Owed a LITTLE Money by Your Chinese Manufacturer? Good Luck with That

For more than a decade, our law firm has probably never gone a week without getting an email from a company that has paid between $500 and $100,000 for product from a Chinese manufacturer and received either nothing in return or product that clearly is not up to snuff.

These days, we are getting one or two of these emails a day. The writers of these emails want to know what they/we can do.

In virtually all cases, the purchasing company has never visited the Chinese manufacturer to which they wired the funds, and in most instances, the Chinese manufacturer has stopped responding in any way to the bilked company’s entreaties.

The writers of these emails all want to know what they/we can do (I am repeating this for effect!).

Some of these bilked purchasers have already reported the foreign manufacturer to the Chinese Embassy in their home country and/or to their own embassy in China, but with either no response or a mere form letter back.

They want to know what they/we can do.

They often have a vague notion that our international litigation lawyers can get some embassy or government official somewhere to come down hard on the foreign manufacturer or that we would be happy to sue the Chinese manufacturer on a contingency fee basis somewhere and bring them to heel.

The following is my typical response to these emails.

We would be happy to review all the relevant documents in your case and write a demand letter in the native language of your manufacturer, but this seldom works. And before we do that, we will need to do at least some basic research to determine whether the manufacturer to which you sent your money even exists and, if it does exist, whether it has sufficient assets to be worth pursuing. For what this entails, I suggest you read this. I should also tell you that at least half the time in situations like this, there is no real company there.

Your other alternative is to have us find the right lawyer in the city in which your manufacturer is located who speaks English and will sue on your behalf. Or you can spend way more than the amount at stake warrants and sue in your home country and then try to attach any assets this manufacturer might have in your home country, but they almost certainly have none. You might also try to find an international debt collection agency to take this on, but my understanding is that few if any will be interested.

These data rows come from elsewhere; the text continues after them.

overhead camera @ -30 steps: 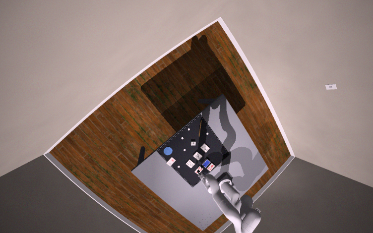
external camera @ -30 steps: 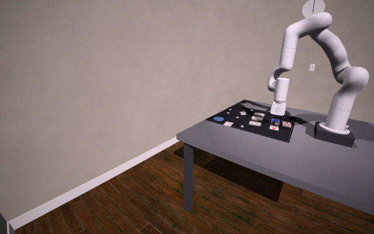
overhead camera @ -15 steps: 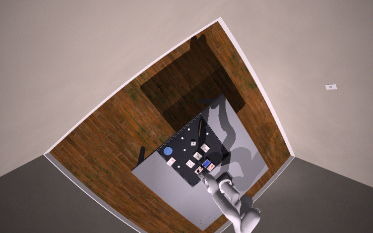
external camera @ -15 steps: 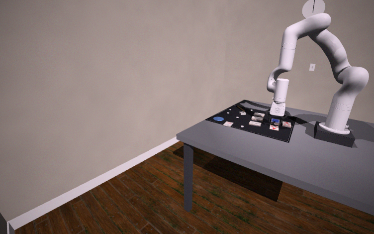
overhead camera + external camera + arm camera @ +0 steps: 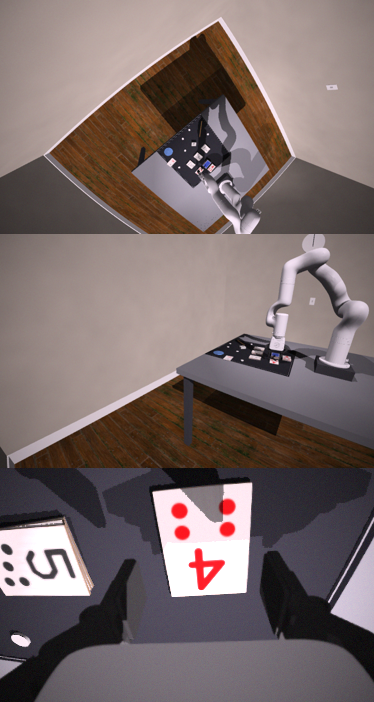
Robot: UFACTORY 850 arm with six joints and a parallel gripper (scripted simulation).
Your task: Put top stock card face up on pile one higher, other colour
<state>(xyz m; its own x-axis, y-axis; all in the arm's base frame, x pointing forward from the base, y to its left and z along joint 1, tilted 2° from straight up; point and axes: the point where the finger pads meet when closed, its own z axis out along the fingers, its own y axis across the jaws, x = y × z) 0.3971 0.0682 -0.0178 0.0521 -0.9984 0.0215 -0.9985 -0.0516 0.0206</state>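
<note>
Now: hand 5 cm above the red 4 card. Round my hand: red 4: 12 cm to the right, 9 cm behind, 4 cm below; then black 5: 14 cm ahead, 4 cm below, 1 cm to the left; then black 2: 15 cm ahead, 11 cm to the right, 4 cm below.
</note>
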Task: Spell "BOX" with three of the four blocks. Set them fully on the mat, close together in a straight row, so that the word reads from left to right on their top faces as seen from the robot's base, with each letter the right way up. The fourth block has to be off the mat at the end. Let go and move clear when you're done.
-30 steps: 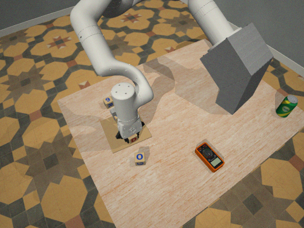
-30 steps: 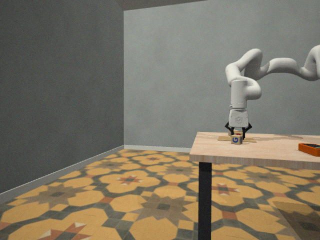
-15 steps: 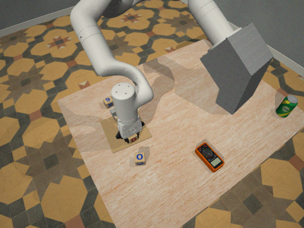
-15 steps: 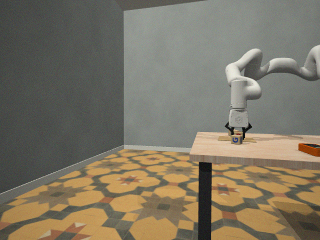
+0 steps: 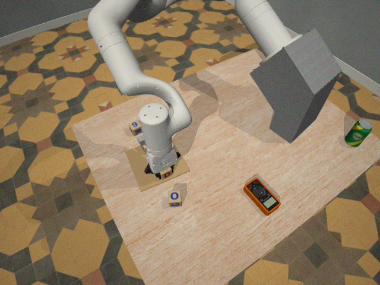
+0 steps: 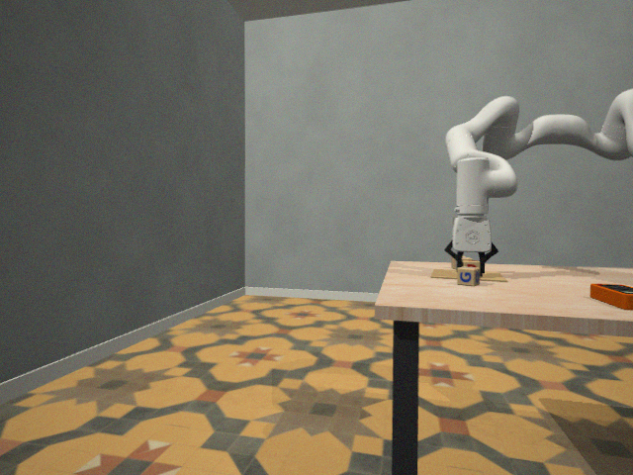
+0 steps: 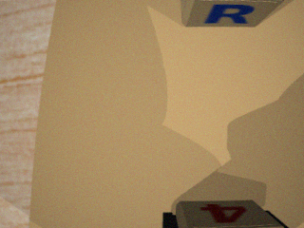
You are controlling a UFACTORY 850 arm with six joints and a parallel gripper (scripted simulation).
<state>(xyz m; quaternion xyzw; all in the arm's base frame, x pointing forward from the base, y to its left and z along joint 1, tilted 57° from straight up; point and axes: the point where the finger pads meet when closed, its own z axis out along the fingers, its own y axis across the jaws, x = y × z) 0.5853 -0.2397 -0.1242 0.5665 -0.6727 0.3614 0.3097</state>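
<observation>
Now: the B block right at my hand. Also, from my hand: X block 140 mm to the right, 20 mm behind; then O block 110 mm to the left, 40 mm ahead, 10 mm below; then tan mat 70 mm to the right, 30 mm below, 10 mm behind.
</observation>
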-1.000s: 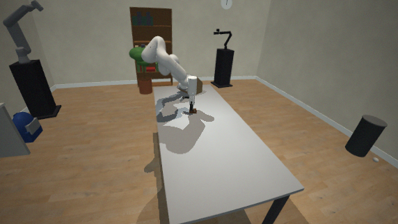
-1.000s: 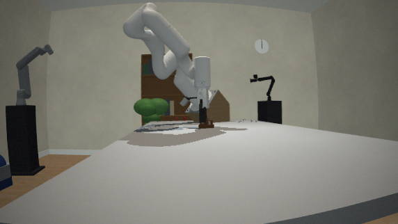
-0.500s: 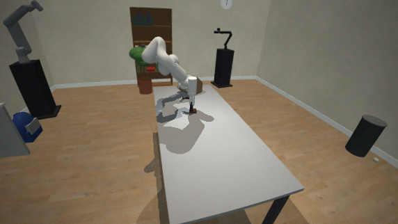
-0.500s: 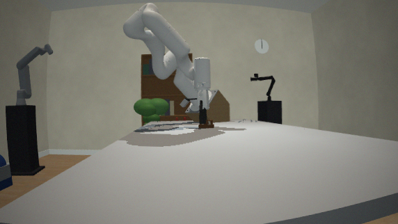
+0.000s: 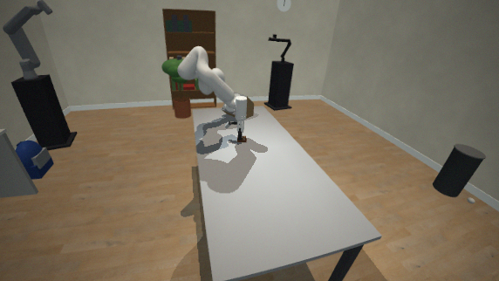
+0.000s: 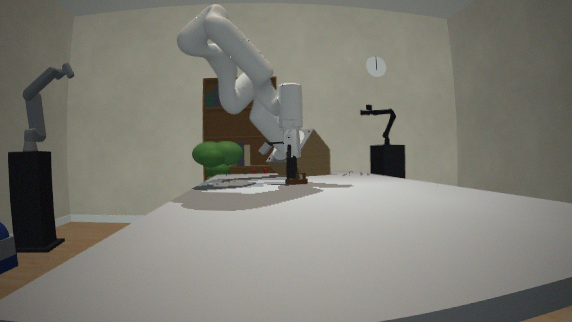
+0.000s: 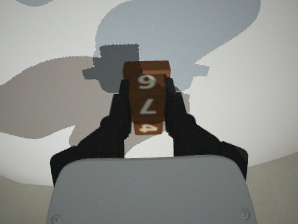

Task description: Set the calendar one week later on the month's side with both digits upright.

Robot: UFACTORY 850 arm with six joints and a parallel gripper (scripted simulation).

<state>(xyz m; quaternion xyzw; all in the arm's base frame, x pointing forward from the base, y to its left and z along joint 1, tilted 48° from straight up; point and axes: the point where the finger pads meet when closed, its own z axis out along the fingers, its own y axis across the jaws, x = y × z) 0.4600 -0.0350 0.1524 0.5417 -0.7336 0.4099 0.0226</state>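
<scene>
Now: the brown cube 10 mm below my hand. Also, from my hand: tray (30 mm below, 20 mm to the left, 10 mm ahead).
</scene>
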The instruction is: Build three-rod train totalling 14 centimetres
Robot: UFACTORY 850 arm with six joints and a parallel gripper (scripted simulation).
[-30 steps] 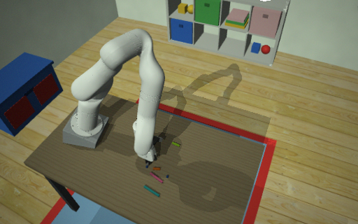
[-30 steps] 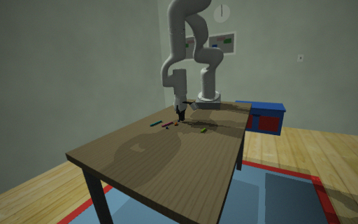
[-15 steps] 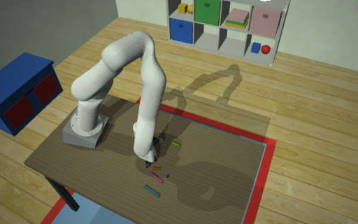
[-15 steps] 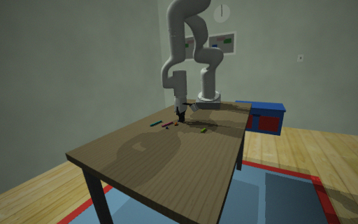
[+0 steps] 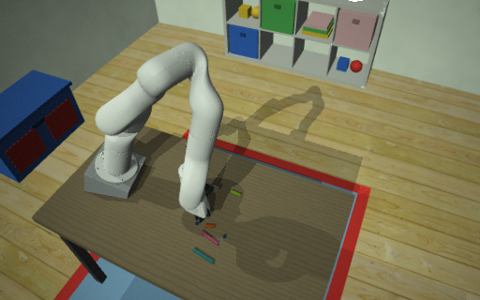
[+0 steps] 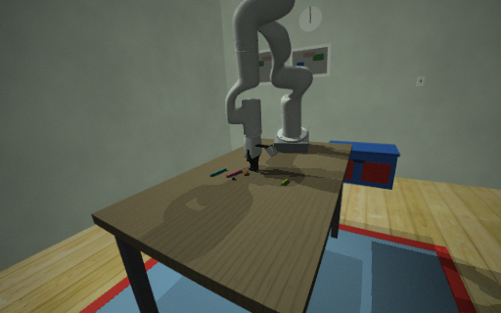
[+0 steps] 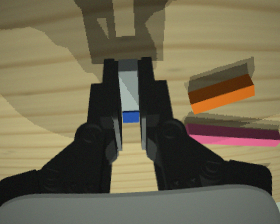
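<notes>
My gripper is now 2 cm above the grey rod. The rest, counted from my hand: pink rod 8 cm to the right, 7 cm ahead, 2 cm below; then turquoise rod 16 cm to the right, 7 cm ahead, 2 cm below; then orange rod 5 cm ahead, 2 cm to the right, 2 cm below.
</notes>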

We will charge you hourly to review your documents and draft a short memo setting out your best options. If you hire a Chinese law firm to sue in China, you will almost certainly need to pay them and pay relatively high filing fees. The fact that you do not have a China-centric manufacturing contract means there is a good chance you will not prevail if you do sue.

I would be remiss if I did not also mention that before we do anything that will anger anyone in China, we should make sure there is nothing the angry Chinese company can do to mess with (or even destroy) the business or manufacturing you are doing in China. This usually involves our making sure everything you are doing in China is being done legally (you would be surprised at how often this is not the case) and making sure that your intellectual property assets are not at risk in China due to failures on your part to register them in China.

Going through the above will not come cheaply. So in other words, it is not looking good for you right now and maybe the best thing you can do is mark this all down to experience and be more wary about doing business with China in the future.

BOTTOM LINE: Don’t let this happen to you. If the amount at stake is higher than that mentioned above, the situation is very different and our litigation team would be eager to try to assist.